Thanks for the article. I think that will help some. I am going to work on it some this afternoon and see what I can figure out. I have figured out one thing the guy with sureloc must be new because he knows less than I do. Told me to do something that almost broke my brand new supreme 550.


----------



## JF from VA (Dec 5, 2002)

For some additional help, go to YouTube and search on "leveling a bow sight". There are a bunch of how-to videos on doing this. If you need additional help, feel free to PM me.


----------



## WOA Archery (Aug 18, 2011)

Ok I got half of my issues fixed. I have the scope mounted to the hex tube perfectly. It is not how I was told by the sureloc guy but it looks just like the picture above. The only thing I am not sure about is if the scope is level just right on all of the axis. I guess we will see when I try to sight it in. The scope face does not look square to the arrow if that makes since but I am gonna try it and see. Thanks for the help and patience with a beginner.


----------



## SonnyThomas (Sep 10, 2006)

By your last reply...? Do you have a bow vice? 
Bow level by string level, straight up and down, bubble of scope should be in the middle.
Tilting the bow back or forward the bubble should be in the middle - 3rd axis adjustment - this make your scope look square to the arrow - provide the bow is proper set up (center shot).


----------



## WOA Archery (Aug 18, 2011)

SonnyThomas said:


> By your last reply...? Do you have a bow vice?
> Bow level by string level, straight up and down, bubble of scope should be in the middle.
> Tilting the bow back or forward the bubble should be in the middle - 3rd axis adjustment - this make your scope look square to the arrow - provide the bow is proper set up (center shot).

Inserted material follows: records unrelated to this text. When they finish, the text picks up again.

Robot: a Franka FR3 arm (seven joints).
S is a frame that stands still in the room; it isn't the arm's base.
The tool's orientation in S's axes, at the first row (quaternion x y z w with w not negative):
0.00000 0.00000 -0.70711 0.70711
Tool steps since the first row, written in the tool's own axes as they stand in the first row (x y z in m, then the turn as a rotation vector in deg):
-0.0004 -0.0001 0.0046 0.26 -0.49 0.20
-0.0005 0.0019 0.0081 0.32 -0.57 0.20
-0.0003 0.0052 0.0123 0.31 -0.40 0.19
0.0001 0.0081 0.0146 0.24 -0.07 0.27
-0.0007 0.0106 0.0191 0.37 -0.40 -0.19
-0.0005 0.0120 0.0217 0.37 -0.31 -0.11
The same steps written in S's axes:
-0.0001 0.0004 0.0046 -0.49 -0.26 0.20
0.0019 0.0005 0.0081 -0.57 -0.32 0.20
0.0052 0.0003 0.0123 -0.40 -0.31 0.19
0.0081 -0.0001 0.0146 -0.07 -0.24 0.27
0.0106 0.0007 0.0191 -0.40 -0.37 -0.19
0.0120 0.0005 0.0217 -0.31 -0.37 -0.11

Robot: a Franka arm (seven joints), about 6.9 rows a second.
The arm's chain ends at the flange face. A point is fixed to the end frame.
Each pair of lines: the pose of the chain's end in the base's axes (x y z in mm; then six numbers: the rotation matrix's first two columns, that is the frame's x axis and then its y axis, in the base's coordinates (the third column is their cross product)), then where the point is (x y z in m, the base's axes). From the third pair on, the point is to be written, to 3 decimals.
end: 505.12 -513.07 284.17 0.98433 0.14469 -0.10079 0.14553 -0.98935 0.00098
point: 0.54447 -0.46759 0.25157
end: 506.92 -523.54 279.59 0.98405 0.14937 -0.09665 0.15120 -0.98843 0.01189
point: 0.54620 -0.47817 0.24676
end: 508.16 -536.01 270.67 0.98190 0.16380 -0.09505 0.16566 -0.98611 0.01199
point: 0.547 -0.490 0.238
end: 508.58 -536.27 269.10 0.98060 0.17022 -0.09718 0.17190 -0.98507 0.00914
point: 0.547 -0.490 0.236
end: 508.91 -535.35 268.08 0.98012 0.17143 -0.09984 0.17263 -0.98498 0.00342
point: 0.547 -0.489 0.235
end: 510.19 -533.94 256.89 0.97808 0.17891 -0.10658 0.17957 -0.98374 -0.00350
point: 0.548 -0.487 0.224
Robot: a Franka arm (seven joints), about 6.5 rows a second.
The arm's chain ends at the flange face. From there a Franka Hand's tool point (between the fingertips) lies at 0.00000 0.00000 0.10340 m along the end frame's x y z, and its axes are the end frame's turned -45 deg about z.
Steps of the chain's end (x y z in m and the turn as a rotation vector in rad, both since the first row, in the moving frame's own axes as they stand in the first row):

That is exactly the way I did it, however the scope does not look square to the arrow. I am getting a good bullet hole when I paper tune so I guess it is set up good? I am going to shoot test it some this weekend and see what it does.


----------



## JF from VA (Dec 5, 2002)

It sounds like you are on the right track. There are really three steps in leveling a scope:

1. Plumb the vertical (sight) bar. You can use a torpedo level to do this.
2. Plumb the sight block to make sure it is level as you move it up and down the sight bar. You will use the level built into the scope housing to do this.
3. Check the 3rd axis adjustment. The 3rd axis adjustment is like a gate, it adjusts the angle of the scope to the line of sight. Where this mis-alignment shows up is when you tilt you bow off level, uphill or downhill. 

If you don't have a tool like the Hamskea or some other brand to assist with 3rd axis adjustment, you can do it a couple ways:

1. Fix the bow or sight level so the bubble is in the middle. Tilt the bow or sight down or up about 30 degrees and see if the bubble moves. If it does, then you need to make an adjustment.
2. Shoot the settings in by shooting uphill or downhill and noting where the arrow impacts are compared to level ground. Then adjust 3rd axis accordingly. This is really the acid test of checking 3rd axis alignment whether you use a tool or not.


----------